Myriam se sintió desfallecer. Esa mañana de abril, Pizarro tomó un vuelo para viajar de Bogotá a Barranquilla. Cinco minutos después del despegue, un hombre que estaba sentado en la parte delantera del avión se paró al baño y, cuando pasó frente a Carlos, lo miró a los ojos. Pizarro estaba sentado en la silla 23C. El hombre entró al baño y desde la puerta vació la munición de su metralleta sobre el candidato presidencial. Treinta años después, la justicia sigue indagando si agentes del DAS, designados a cuidar a Pizarro, participaron del magnicidio.
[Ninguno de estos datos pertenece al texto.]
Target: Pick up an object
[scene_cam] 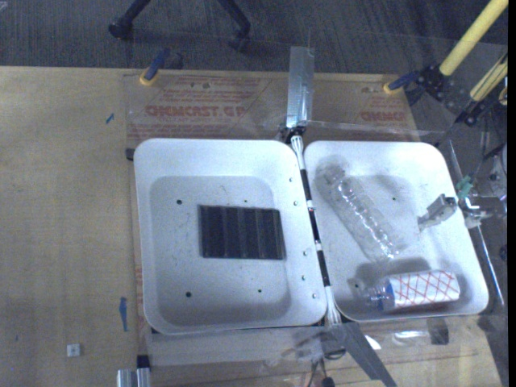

Myriam y María José cuentan que el piloto no quería regresar a Bogotá, sino llegar hasta Barranquilla, pero los escoltas del candidato lo presionaron tanto que tuvo que devolverse. Cuando aterrizaron en Bogotá, no había una ambulancia en la pista para trasladarlo de urgencias a una clínica. (...) Sus escoltas lo cargaron durante minutos infinitos en la puerta del avión mientras llegaron los médicos que finalmente lo llevaron a la Caja Nacional de Previsión, donde respiraba sus últimos alientos cuando llamaron a Myriam a contarle lo ocurrido.
Claudia, la hija mayor de ella, estaba en la universidad y María José, en el colegio. Myriam salió despavorida en el carro de Carmen Lidia y llegó al Liceo Francés, donde estudiaba su hija menor. Dejó el carro tirado y mientras corría para entrar, escuchó en el radio de una señora que vendía dulces la voz inconfundible del periodista Yamid Amat dando la noticia. —Acaba de morir Carlos Pizarro —dijo Amat.